Megan Ballinger, PhD
Ohio State University
Dr. Megan Ballinger is an Assistant Professor in the Department of Internal Medicine, Division of Pulmonary, Critical Care and Sleep Medicine at the Ohio State University. She graduated with a PhD in Immunology from the University of Michigan where she studied how lipid mediators regulate macrophage and neutrophil host defense functions during bacterial pneumonia. Dr. Ballinger remained at the University of Michigan for her postdoctoral studies in which she was awarded a Parker B. Francis Fellowship to examine the role of toll-like signaling in regulating innate immunity in the setting of non-infectious lung injury. In 2014, she moved to the Ohio State University and began studying how toll-like receptor signaling affects macrophage activation in
pulmonary fibrosis. Dr. Ballinger was awarded the Jo Rae Wright award for outstanding science from the American Thoracic Society. Recently, she was recently awarded her first NIH R01which focuses on mechanisms by which macrophages are recruited to the lung during injury and their contribution toward identifying and taking up collagen fragments.
Boris Hinz, PhD
University of Toronto
Boris Hinz is University of Toronto Distinguished Professor in Tissue Repair and Regeneration with primary appointment in the Faculty of Dentistry, Matrix Dynamics Group. He is cross-appointed with the Faculty of Medicine, Department of Surgery and the Institute of Biomaterials and Biomedical Engineering. Dr. Hinz holds a PhD degree (1998) in Cell Biology and Theoretical Biology from the University of Bonn, Germany. From 1999 to 2002, he was postdoctoral fellow of Dr. Giulio Gabbiani, Department of Experimental Pathology, University of Geneva, Switzerland. Dr. Hinz then moved to lead a research group at the EcolePolytechnique Fédérale de Lausanne (EPFL), Switzerland, joining Cell Biology, Biophysics, and Bioengineering. He was nominated Maître d'enseignement et de recherche (Assistant Professor level) in 2006 and moved to Toronto in 2009 with Associate Professor appointment.

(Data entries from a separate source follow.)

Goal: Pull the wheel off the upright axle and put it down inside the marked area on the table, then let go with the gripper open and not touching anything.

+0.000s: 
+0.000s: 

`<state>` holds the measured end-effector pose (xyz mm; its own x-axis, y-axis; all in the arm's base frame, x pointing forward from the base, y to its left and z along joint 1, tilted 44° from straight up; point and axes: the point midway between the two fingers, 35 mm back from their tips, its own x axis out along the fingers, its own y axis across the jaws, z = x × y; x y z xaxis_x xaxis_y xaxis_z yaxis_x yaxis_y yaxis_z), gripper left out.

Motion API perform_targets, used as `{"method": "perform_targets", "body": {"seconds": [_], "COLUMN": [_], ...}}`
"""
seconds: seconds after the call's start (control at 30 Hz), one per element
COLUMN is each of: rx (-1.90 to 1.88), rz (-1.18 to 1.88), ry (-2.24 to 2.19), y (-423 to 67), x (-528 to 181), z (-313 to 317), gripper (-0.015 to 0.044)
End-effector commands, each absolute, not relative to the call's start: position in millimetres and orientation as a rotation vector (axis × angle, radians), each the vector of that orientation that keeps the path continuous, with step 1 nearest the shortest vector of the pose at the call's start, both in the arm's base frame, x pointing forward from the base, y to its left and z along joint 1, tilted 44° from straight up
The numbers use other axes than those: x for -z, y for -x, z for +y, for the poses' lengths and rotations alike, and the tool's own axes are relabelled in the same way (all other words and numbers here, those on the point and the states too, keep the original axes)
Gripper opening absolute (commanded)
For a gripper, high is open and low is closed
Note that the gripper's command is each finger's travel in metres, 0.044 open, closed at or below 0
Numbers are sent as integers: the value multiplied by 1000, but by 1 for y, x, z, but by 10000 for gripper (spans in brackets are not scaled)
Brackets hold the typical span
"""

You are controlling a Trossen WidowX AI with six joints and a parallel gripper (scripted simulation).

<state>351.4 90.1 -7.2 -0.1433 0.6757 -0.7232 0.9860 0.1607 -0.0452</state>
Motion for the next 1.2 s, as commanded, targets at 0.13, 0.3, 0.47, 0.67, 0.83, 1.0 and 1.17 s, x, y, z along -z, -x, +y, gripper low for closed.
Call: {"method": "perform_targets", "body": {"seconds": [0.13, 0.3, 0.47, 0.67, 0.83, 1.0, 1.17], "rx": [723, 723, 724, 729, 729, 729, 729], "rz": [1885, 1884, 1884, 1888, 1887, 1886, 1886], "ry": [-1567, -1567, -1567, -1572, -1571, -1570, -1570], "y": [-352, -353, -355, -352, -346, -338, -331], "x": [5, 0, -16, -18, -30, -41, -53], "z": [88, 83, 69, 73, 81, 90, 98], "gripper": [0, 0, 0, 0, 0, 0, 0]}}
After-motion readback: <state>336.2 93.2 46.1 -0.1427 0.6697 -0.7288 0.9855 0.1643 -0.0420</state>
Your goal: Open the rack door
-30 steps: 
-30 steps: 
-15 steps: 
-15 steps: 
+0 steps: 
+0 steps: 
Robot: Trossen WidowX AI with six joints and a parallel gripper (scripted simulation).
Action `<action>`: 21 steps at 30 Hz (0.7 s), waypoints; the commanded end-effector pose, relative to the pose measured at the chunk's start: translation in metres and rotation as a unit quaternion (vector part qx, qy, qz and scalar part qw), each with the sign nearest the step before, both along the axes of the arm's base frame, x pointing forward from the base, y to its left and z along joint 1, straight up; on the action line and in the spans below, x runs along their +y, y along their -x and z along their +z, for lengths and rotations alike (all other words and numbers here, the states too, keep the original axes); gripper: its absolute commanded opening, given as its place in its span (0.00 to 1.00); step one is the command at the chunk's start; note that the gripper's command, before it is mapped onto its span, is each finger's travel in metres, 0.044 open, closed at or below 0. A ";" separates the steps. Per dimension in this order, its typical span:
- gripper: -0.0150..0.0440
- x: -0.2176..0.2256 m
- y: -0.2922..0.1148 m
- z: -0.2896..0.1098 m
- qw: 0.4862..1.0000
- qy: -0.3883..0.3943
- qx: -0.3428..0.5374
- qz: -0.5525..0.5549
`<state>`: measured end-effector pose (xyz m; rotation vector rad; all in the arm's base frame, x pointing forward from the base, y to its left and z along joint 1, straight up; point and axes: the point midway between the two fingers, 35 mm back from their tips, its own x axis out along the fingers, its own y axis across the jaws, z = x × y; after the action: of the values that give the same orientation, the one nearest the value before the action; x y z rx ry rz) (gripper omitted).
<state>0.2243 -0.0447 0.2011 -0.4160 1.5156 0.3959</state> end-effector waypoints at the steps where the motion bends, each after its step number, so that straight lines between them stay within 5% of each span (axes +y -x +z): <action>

Dr. Hinz has been president and board member of the European Tissue Repair Society and was board member of the Wound Healing Society. He is secretary and inaugural board member of the Canadian Connective Tissue Society, board member of the International Dupuytren Society and the Canadian Dupuytren Society. He is Senior Editor of the journal “Wound Repair and Regeneration,” Associate Editor of “Biochemistry and Cell Biology,” editorial board member of “Matrix Biology,” and Associate Member of the Faculty of 1000.
His research led to the creation of two startup companies specialized on anti-fibrotic coatings for silicone implants and novel “soft” cell culture devices. Dr. Hinz’ research is currently funded by a multi-project Foundation Grant from the Canadian Institutes of Health Research (CIHR), CIHR operating funds, the Canada Foundation for Innovation (CFI), the Ontario Research Foundation (ORF), and MITACS (Mathematics of Information Technology and Complex Systems).